Cytokine profiling was performed with the use of serum samples obtained from patients with the VEXAS syndrome, and the results were compared with those from controls. Enzyme-linked immunosorbent assay revealed higher inflammatory markers in the patients with the VEXAS syndrome than in the controls. Panel A shows the results for C-reactive protein values in the 25 participants with the VEXAS syndrome (values for the controls are not shown). The dashed line indicates the upper limit of the normal range (<5 mg per deciliter). Panel B shows the results for interleukin-8, with median values of 14.4 mg per liter (interquartile range, 9.2 to 18.5) among 18 samples from 13 participants with the VEXAS syndrome and 6.5 mg per liter (interquartile range, 5.1 to 8.6) among 12 controls. Panel C shows the results for interferon-inducible protein 10 (IP-10), with median values of 1995 pg per milliliter (interquartile range, 1443 to 3201) among 18 samples from 13 participants with the VEXAS syndrome and 734 pg per milliliter (interquartile range, 564 to 893) among 12 controls. Panel D shows the results for interferon-γ, with median values of 19.2 pg per milliliter (interquartile range, 11.4 to 23.3) among 14 samples from 13 participants with the VEXAS syndrome and 10.6 pg per milliliter (7.7 to 13.4) among 12 controls. In Panels B, C, and D, the long horizontal line represents the median value, and shorter bars represent the interquartile range.

Figure 4 (facing page).. Loss of Cytoplasmic UBA1 Function Leading to Inflammation.
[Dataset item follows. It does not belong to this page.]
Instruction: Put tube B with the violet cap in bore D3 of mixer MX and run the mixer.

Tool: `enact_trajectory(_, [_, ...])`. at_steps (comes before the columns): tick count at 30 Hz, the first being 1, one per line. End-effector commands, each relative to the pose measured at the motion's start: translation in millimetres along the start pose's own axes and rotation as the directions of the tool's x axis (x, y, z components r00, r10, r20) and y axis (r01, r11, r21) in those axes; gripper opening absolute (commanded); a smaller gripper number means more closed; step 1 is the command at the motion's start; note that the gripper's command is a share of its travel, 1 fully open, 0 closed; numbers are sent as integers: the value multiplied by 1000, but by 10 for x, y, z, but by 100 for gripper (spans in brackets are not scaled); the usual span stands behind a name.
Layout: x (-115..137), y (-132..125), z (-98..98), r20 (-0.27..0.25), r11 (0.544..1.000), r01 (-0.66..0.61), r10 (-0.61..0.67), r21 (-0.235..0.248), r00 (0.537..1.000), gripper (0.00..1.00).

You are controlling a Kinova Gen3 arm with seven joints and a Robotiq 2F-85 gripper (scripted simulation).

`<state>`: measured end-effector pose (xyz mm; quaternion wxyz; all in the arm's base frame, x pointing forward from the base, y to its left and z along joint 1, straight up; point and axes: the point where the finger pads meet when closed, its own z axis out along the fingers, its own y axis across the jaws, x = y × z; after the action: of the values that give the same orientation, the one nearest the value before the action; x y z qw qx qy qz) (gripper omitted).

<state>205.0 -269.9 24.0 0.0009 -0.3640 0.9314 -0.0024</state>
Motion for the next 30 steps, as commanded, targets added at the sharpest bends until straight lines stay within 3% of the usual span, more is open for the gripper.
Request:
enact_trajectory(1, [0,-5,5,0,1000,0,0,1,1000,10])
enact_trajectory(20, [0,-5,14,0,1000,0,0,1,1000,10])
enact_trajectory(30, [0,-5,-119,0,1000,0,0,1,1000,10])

Panel A shows a schematic diagram with protein isoforms and domains for UBA1. UBA1a is a long isoform with a nuclear localization sequence (NLS) and a translation start site at p.Met1, and UBA1b is a short isoform without an NLS with a translation start site at p.Met41. AAD denotes active adenylation domain, FCCH first catalytic cysteine half-domain, IAD inactive adenylation domain, SCCH second catalytic cysteine half-domain, Ub ubiquitin, and UFD Ub fold domain. Panel B shows immunoblots of transfected human embryonic kidney (HEK293T) cells. Hemagglutinin (HA)-tagged UBA1 Met41 constructs lead to expression of a novel short isoform, abrogated by the introduction of a Met67Ala mutation. The term αHA denotes anti-HA, and WT wild type. Panel C shows a representative Ub thioester formation assay with the use of purified recombinant UBA1 isoforms. UBA1c shows impaired activity, whereas UBA1a p.Met41Val activity is similar to that in a UBA1a WT control. Ub thioester–charged forms of UBA1 variants are labeled with “~Ub.” The quantification of five replicates is shown below in a bar chart. Thioester formation activity differed significantly between UBA1c and UBA1a WT (adjusted P<0.05). Panel D shows immunoblots of isolated T cells and monocytes from three participants with the VEXAS syndrome and age-matched controls. In the participants with the VEXAS syndrome, T cells are primarily WT and monocytes are primarily mutant. Mutant cells show decreased UBA1b and polyubiquitylation (Poly-Ub) levels, an increased free Ub level, and increased eIF2α phosphorylation (p-EIF2α) and LC3 levels. Glyceraldehyde-3-phosphate dehydrogenase (GAPDH) was used as a loading control. Panel E shows higher levels of inflammatory gene expression in Δuba1 and Δuba1b embryos than in Δuba1a and sibling control heterozygous or WT control embryos (calculated as log₁₀ factor change in the messenger RNA [mRNA] level). A Δ indicates loss of protein, and T bars standard errors. EF1-α denotes elongation factor 1α, ISG15 interferon-stimulated gene 15, and TNF tumor necrosis factor.